• [GOAL OF THE EXERCISE]
From the entries that follow, copy exactly the lines beginning at the line holding "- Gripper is" and continuing through the line holding "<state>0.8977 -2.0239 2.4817".

• [GIVEN INFORMATION]

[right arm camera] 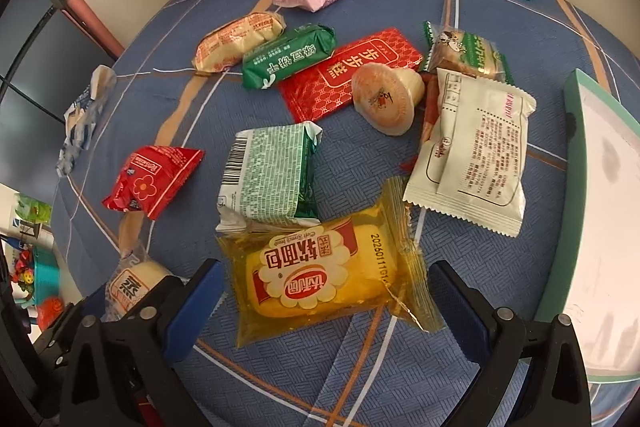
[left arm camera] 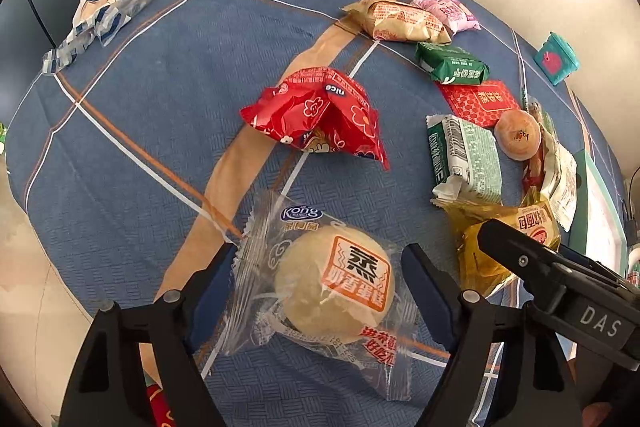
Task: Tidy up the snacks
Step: 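Grasp the clear-wrapped bun with left tool while right tool grasps the yellow bread bag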
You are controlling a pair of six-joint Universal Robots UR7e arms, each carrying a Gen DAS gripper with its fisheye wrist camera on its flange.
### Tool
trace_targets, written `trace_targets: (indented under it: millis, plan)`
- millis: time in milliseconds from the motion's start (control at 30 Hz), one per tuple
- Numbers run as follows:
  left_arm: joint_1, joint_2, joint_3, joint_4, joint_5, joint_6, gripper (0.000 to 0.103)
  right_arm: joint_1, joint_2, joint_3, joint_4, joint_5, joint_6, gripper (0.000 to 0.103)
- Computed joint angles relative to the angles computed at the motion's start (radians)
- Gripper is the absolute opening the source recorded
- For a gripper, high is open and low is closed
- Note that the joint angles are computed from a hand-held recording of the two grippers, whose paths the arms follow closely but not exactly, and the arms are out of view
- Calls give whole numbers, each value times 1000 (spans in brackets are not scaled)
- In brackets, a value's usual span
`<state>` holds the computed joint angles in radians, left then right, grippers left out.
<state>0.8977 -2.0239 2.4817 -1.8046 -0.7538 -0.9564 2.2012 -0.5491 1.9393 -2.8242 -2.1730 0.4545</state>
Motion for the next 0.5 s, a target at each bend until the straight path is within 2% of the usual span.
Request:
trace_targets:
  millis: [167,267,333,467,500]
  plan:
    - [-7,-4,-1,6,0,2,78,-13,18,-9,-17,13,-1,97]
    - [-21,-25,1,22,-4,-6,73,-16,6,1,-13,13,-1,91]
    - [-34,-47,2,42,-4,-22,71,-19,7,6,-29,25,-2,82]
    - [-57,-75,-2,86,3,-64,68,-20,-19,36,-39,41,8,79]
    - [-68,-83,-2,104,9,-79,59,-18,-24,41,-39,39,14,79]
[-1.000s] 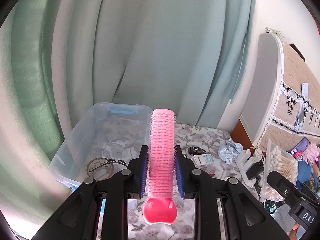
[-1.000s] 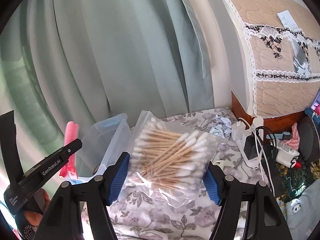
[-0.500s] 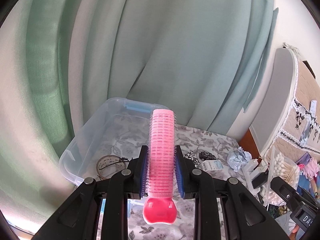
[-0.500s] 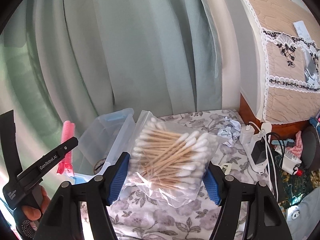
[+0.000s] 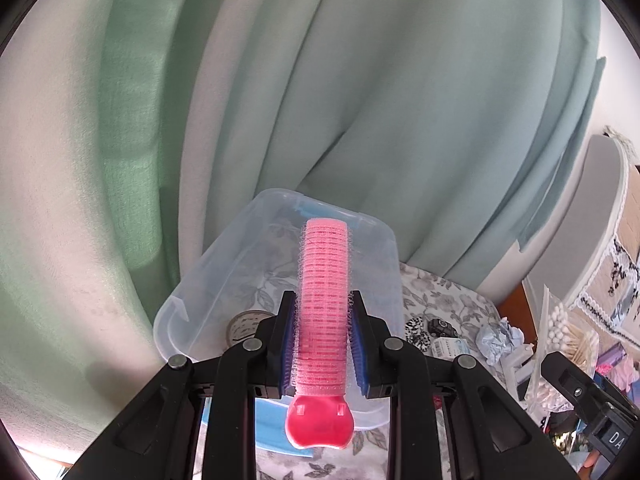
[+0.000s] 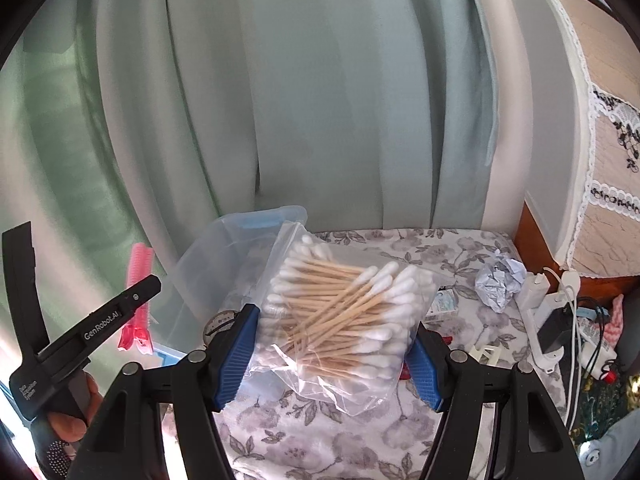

• [RESPONSE]
- Gripper is the absolute opening the source recorded
- For a gripper, high is open and low is closed
- Note that the joint angles are computed from a hand-held recording of the two grippers, whose paths the arms follow closely but not exactly, and the arms are out of view
- Calls give whole numbers, each value times 1000 (spans in brackets are not scaled)
- In brackets, a value's usual span
`<state>` holds the computed joint angles in radians, left then right, grippers left out.
<state>0.8977 -2.0239 2.4817 -1.8046 -0.7538 -0.9564 2.2012 -0.5491 1.9393 -2.8242 -2.1730 0.4545</state>

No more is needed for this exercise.